▸ **TASK ITEM**
Report, from the records below, every line where the word "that" appears.

▸ **MATERIAL SUPPLIED**
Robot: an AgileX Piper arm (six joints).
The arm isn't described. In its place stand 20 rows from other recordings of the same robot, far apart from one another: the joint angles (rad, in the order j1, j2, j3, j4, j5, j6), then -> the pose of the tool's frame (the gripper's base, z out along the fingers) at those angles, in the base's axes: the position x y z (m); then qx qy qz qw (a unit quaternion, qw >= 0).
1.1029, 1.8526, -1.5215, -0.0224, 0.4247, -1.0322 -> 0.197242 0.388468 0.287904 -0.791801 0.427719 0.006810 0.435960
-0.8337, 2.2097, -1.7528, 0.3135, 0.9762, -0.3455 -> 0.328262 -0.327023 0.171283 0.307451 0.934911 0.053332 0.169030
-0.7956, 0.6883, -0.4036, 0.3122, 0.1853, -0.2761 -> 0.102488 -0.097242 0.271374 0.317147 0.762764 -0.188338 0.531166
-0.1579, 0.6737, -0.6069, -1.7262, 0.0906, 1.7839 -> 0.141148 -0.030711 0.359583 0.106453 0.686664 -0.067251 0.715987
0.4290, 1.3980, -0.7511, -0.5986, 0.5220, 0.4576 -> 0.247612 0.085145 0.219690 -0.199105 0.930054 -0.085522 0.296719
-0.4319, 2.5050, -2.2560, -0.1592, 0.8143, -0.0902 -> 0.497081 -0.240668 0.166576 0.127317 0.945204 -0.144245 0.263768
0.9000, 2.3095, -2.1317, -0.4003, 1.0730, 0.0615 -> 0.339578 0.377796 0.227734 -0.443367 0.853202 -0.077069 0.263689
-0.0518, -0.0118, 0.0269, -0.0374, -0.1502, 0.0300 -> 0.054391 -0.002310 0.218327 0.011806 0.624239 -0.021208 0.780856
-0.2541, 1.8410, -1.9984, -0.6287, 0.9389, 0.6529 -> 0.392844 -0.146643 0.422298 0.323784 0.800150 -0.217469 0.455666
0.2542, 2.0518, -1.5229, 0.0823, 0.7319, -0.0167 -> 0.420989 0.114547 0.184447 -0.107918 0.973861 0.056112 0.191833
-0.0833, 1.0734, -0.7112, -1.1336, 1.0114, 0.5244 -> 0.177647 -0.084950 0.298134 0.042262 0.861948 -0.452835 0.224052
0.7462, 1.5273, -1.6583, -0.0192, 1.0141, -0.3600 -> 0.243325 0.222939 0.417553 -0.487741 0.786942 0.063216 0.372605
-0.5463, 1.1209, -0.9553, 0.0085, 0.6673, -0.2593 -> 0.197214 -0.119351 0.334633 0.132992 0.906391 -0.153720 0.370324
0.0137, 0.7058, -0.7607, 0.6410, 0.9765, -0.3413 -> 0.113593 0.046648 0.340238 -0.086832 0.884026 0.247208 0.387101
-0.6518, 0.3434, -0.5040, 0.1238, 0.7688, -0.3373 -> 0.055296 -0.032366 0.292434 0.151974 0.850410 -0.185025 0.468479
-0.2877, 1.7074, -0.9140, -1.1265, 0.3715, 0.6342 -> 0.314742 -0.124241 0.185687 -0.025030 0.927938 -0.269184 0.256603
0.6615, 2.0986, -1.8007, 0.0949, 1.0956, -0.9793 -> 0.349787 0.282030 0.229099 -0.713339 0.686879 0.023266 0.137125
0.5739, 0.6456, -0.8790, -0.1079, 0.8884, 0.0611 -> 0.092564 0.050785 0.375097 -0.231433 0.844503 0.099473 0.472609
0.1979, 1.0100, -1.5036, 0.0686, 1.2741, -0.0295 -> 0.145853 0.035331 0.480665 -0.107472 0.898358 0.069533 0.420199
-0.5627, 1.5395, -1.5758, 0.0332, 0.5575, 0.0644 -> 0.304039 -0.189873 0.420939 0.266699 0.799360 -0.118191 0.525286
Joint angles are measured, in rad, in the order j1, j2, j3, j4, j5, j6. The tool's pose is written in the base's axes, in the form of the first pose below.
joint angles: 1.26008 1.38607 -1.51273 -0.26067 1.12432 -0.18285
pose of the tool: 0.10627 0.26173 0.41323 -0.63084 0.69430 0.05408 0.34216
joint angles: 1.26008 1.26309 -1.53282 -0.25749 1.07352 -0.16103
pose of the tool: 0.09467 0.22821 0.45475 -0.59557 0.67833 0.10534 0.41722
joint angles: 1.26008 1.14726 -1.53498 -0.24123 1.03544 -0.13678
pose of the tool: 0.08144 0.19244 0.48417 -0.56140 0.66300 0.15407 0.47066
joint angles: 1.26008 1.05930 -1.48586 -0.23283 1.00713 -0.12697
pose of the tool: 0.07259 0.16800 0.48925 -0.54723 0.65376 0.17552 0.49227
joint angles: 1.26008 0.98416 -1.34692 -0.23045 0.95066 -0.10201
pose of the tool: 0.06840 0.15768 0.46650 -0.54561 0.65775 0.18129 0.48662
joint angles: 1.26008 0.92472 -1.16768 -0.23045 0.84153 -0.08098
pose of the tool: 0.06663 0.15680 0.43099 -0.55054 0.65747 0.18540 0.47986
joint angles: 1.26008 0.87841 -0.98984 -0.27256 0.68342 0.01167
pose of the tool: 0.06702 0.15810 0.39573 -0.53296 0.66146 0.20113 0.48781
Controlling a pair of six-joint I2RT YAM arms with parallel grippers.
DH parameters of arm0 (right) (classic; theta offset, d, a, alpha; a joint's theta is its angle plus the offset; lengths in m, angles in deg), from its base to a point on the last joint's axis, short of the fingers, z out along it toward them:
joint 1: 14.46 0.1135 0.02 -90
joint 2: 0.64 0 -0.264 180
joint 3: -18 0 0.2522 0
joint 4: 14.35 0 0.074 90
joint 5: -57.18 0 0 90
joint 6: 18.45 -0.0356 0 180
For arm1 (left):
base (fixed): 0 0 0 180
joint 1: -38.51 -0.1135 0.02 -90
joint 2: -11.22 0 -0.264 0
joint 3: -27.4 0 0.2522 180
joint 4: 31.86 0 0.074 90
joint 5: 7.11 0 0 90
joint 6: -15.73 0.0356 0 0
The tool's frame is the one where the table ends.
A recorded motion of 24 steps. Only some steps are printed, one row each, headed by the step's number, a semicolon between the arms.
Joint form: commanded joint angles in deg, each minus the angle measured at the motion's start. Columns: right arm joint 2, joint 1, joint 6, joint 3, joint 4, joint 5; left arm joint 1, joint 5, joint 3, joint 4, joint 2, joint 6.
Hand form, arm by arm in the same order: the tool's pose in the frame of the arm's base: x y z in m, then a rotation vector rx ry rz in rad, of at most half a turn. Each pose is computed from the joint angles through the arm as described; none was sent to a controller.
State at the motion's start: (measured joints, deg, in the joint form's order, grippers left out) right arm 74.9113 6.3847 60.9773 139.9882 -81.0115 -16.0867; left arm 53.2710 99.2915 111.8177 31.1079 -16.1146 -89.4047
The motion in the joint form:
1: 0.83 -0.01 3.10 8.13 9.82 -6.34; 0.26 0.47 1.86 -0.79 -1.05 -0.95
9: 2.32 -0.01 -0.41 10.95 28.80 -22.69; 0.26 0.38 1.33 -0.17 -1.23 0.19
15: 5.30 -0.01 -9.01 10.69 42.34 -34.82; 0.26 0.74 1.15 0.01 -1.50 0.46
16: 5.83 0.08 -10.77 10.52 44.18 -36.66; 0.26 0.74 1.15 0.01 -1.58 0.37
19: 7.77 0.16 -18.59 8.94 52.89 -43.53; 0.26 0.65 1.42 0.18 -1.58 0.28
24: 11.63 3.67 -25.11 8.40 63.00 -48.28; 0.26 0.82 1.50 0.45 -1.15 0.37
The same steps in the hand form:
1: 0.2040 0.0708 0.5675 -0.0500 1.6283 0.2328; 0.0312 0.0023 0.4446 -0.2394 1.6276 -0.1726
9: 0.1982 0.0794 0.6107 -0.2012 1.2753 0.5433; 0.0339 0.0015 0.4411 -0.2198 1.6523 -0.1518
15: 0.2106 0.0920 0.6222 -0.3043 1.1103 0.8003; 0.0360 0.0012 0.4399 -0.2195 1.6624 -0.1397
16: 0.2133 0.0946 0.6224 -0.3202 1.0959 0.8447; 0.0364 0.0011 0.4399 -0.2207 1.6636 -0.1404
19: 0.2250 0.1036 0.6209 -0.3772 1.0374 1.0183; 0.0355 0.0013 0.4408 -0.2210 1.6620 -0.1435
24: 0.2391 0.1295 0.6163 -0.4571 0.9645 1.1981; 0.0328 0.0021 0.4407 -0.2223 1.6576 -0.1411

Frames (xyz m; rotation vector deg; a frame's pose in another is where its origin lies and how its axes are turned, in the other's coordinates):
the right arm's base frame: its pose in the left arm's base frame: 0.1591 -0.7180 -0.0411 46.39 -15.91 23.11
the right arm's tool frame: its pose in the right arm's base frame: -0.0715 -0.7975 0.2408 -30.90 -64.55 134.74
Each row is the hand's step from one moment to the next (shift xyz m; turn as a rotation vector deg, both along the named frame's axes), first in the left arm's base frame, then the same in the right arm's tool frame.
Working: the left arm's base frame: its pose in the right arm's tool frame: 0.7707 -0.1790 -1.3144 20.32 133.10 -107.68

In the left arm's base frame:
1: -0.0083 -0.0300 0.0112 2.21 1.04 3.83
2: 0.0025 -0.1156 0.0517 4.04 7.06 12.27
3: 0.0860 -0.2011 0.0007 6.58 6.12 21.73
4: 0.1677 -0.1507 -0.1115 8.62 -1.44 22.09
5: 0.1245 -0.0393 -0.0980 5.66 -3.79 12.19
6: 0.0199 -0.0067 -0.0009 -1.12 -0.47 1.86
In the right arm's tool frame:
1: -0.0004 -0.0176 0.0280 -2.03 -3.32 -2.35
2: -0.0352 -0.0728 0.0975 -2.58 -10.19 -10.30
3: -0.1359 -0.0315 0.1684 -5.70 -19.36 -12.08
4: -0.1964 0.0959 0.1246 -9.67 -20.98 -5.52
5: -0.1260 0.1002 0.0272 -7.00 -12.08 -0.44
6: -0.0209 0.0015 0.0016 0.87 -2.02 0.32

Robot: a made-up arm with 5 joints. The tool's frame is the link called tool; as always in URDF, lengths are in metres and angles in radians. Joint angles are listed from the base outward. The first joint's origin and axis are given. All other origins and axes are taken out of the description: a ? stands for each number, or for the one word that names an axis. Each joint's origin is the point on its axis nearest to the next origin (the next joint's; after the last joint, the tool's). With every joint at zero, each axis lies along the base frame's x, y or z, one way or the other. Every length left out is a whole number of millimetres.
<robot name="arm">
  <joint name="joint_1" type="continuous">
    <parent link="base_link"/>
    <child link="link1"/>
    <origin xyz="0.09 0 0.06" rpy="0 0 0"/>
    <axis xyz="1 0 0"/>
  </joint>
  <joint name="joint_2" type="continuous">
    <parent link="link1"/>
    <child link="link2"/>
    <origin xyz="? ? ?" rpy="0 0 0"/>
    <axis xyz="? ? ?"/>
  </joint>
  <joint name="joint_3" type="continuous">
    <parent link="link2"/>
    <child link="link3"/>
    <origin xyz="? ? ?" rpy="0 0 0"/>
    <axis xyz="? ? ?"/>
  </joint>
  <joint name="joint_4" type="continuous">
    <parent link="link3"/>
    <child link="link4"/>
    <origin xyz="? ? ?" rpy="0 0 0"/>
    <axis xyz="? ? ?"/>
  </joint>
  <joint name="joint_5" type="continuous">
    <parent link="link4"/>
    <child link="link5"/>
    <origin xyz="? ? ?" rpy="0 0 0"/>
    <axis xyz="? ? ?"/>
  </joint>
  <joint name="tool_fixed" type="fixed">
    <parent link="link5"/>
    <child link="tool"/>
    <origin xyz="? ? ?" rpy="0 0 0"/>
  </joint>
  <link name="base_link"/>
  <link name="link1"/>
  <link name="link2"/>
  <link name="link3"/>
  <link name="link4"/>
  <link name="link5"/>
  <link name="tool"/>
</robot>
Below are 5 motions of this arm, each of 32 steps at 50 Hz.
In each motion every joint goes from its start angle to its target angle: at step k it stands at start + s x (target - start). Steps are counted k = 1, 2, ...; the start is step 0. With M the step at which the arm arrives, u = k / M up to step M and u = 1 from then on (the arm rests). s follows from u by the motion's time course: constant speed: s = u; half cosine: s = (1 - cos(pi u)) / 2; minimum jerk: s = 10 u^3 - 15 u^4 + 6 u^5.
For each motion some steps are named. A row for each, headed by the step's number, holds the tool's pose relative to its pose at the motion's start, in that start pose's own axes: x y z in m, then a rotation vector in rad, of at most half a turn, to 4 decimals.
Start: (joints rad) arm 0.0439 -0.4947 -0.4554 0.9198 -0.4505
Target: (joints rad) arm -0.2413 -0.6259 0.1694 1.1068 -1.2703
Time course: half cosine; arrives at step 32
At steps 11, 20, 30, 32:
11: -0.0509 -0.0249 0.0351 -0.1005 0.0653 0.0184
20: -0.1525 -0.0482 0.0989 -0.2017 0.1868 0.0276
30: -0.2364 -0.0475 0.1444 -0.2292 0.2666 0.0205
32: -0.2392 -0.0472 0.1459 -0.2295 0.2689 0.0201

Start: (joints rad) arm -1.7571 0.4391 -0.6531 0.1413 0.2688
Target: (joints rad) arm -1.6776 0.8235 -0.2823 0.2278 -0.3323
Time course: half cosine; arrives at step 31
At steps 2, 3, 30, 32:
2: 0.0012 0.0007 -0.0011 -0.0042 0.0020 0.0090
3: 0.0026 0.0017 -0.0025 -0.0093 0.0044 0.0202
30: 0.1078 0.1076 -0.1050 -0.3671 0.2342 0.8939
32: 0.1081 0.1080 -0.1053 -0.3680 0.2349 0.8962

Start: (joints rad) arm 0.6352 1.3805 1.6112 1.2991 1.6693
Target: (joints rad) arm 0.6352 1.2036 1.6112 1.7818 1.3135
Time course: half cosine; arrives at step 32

▸ **SOLUTION FOR THIS EXERCISE**
Robot: a made-up arm with 5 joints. The tool's frame is the link called tool; as always in URDF, lengths are in metres and angles in radians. Joint angles are listed from the base outward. The first joint's origin and axis are given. All other origins and axes are taken out of the description: a ? stands for each number, or for the one word that names an axis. Each joint's origin is the point on its axis nearest to the next origin (the next joint's; after the last joint, the tool's). With every joint at zero, each axis lies along the base frame's x, y or z, one way or the other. Every length left out is a whole number of millimetres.
For each motion some steps are named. A row for each, headed by the step's number, holds the tool's pose relative to its pose at the motion's start, in that start pose's own axes: x y z in m, then a rotation vector in rad, of at most half a turn, to 4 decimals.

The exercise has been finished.